News
The Case for Windows 11 Will Be Made with Security and Telemetry
- By Gladys Rama
- September 17, 2021
Steering a Windows 11 move will be rough without measuring the gains or losses along the way, so says Cambridge, Mass.-based Aternity, a Gold Microsoft partner in Application Development and Cloud Platform.
Windows 10, currently running on nearly 80 percent of the world's Windows PCs, was once touted as Microsoft's "forever OS." That's about to change; Windows 11 is coming on Oct. 5. But the new OS may have to hurdle a lot of institutional hesitation to reach the market status that Windows 10 currently has. Plus, Microsoft's hardware requirements for Windows 11 mean end users running older PCs may be locked out of the upgrade. That will force many organizations to undertake complicated and potentially expensive hardware refreshes in exchange for an OS that looks and acts a lot like Windows 10, at least from the outside.
Fernando Castanheira has seen plenty of Windows migrations. Now CIO of Aternity, Castanheira previously spent 28 years at JPMorgan Chase & Co. as CTO and managing director, helping oversee multiple organizationwide Windows upgrades costing millions of dollars. He says businesses need to be convinced that Windows 11 will be a good investment, and that its benefits go well beyond cosmetic improvements.
"There's got to be a compelling reason to do it," he said in a recent interview with RCP. "Just because it has a slicker UI or a couple things are faster here and there, that's just not good enough."
Investing in Security
The compelling reason for businesses to make the leap to Windows 11, Castanheira suggests, is security. "This whole security angle that Microsoft is talking about -- that might be the driver, because everyone's worried about security today."
With scores of previously office-bound employees now working remotely because of the pandemic, using home networks and non-corporate devices that may be less protected than ideal, security has become a major concern for organizations in the last 18 months. There has also been a spate of high-profile security incidents throughout 2021, including the protracted "Hafnium" attacks on Exchange Server and the ransomware attack on Colonial Pipeline. The concern goes all the way up to the White House; in response to these incidents, the Biden administration issued an executive order this summer calling for federal agencies to improve their cybersecurity defenses.
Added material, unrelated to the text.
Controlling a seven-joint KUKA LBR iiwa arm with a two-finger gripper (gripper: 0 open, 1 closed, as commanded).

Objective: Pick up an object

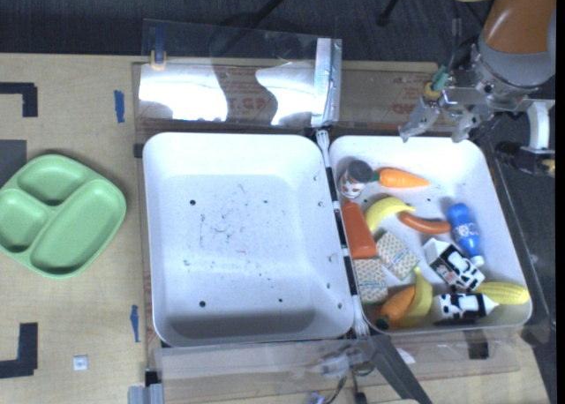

Microsoft has talked up Windows 11's security benefits before (though there's some debate about whether any of those benefits are actually new), and has indicated that its strict hardware requirements are in service of better protection. Three of those hardware requirements are critical for partners and businesses to consider, according to Dan Moss, principal solutions engineer at Aternity:
- Support for UEFI and Secure Boot
- TPM 2.0
- DirectX 12 or higher
"There's going to be a lot higher requirement around hardware, which is really centered at that security level," Moss acknowledged. "You can imagine from a CFO perspective, they're probably going to have their eyebrows raised as they understand that there's going to be a considerable investment that needs to be made to meet those."
Measuring Migration Success
The best way to assure a customer that its Windows 11 migration pays off -- that employees are more productive and the end user experience is better -- is with telemetry, according to Moss and Castanheira.
Many organizations will likely take their time moving to Windows 11, starting first with small pilot groups before rolling it out companywide. They argue that a measured Windows 11 rollout is a good opportunity for IT to cultivate Windows 10 benchmarks that they can then compare to Windows 11 data as their migration progresses.
"Understand where you are today," Moss advised. "What do you have today? How does it perform? How stable is it? And then when you make that move [to Windows 11] and you start doing your early adopters, your pilot groups, et cetera, you can then start to do that comparison."
Aternity's digital experience monitoring (DEM) platform enables this kind of data collection for managed service providers (MSPs). According to the company's site:
Aternity measures actual end user experience for any app on any device. It correlates the three streams of data that constitute true user experience -- user productivity, device health and performance, and app performance, including out of the box business activities for Microsoft productivity apps.
In the case of Windows 11, Castanheira says Aternity's platform can collect data both during and after the migration, giving companies a more complete picture of how their users have been affected by the move. It's the kind of product he says would have made his previous job at JPMorgan Chase much easier.
"How can we measure if our migration -- in my case there was a large investment there -- will be successful or not? The only way to do that is with platforms like Aternity and others in the industry," he said. "I wish I had that 10 years ago."